With that said, even if water doesn't exist in a specific world, we can still speak of water as H2O. The classical view must distinguish between necessary truth - those applicable to entities that must exist (she as numbers) and those applicable entities that don't exist.

Another objection to apriority of all necessary truth. If you looked at a theorem, it follows from true propositions and is therefore a necessary truth - since what follows from a necessary truth is itself necessarily true. But this is not a priori since it is not self-evident. We cannot simply assume every theorem must proceed by self-evident steps from a self-evident proposition.

Not all provable propositions need to be self-evident - a self-evident proposition may be provable. Self-evident propositions are knowable without proof, on the basis of understanding them. Unlike theorems, they are not premise dependent.

So it appears that there are necessary truths knowable only through empirical investigation or laborious mathematical proof.

Classical View
Necessary Propositions A Priori Proposition
Analytic A Priori
Synthetic A Priori
Revised View
A Priori Propositions
Necessary Propositions Analytic A Priori
Synthetic Propositions Synthetic A Priori
Synthetic Empirical

A Priori Beliefs

A priori is not normally applied to beliefs, but the apriority of a belief tends to indicate some degree of justification. The principle of justification for a priori belief is normally, if a rational person believes a proposition solely on the basis of (adequately) understanding it - believes it in a strict a priori way - this belief is prima facie justified.

There is a counter part plausible epistemic principle called a principle of knowledge for correct a priori beliefs. If a rational person believes a true proposition in the a priori way described above, this belief constitutes knowledge.

Loose & Strinct Senses of A Priori Justification and Knowledge

When knowledge or justification that arises from believing in an a priori way is not strictly speaking it is regarded as the loose sense.

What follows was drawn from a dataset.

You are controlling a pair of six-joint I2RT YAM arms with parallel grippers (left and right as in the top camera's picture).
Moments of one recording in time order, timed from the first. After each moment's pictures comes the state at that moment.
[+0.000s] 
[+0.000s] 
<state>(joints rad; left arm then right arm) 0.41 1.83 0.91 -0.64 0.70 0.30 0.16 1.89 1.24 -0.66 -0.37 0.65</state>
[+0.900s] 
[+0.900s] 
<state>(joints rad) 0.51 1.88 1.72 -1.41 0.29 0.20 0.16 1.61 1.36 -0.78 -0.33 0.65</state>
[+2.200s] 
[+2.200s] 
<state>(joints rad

Outline of Four Dimensional Conception of the A Priori

Proposition

A priori in the narrow sense: Self-evident with understanding sufficient to ground for justification, belief based on such understanding constitutes knowledge.
A priori in the broad sense: Not directly self-evident (a) indirectly self-evident - self-evidently entailed. (b) ultimate a priori - not self-evident, but provable by self-evident steps.

Justification

A priori in the strict sense: (a) based on understanding of a directly self-evident proposition or (b) indirectly based on such an understanding via a self-evident entailment of the proposition by a self-evident proposition.
A priori in the loose sense: Not a priori in the strict sense, but based on an understanding of the proposition (proposition itself need not be true or a priori).

Knowledge

A priori in the strict sense: Knowledge (a) of an a priori proposition that is directly or indirectly self-evident, and (b) constituted by a belief that is a priori justified in the strict sense.
A priori in the loose sense: Knowledge (a) of a proposition that is not directly or indirectly self-evident, but is provable by self-evident steps from some self-evident proposition and (b) constitute by believe based on understanding such a proof.

Belief

A priori in the narrow sense: (a) held in an a priori way; roughly based on an understanding of the proposition, and (b) of a proposition that is a priori (in the narrow or broad sense).
A priori in the broad sense: (a) held in an a priori way but (b) of an empirical proposition.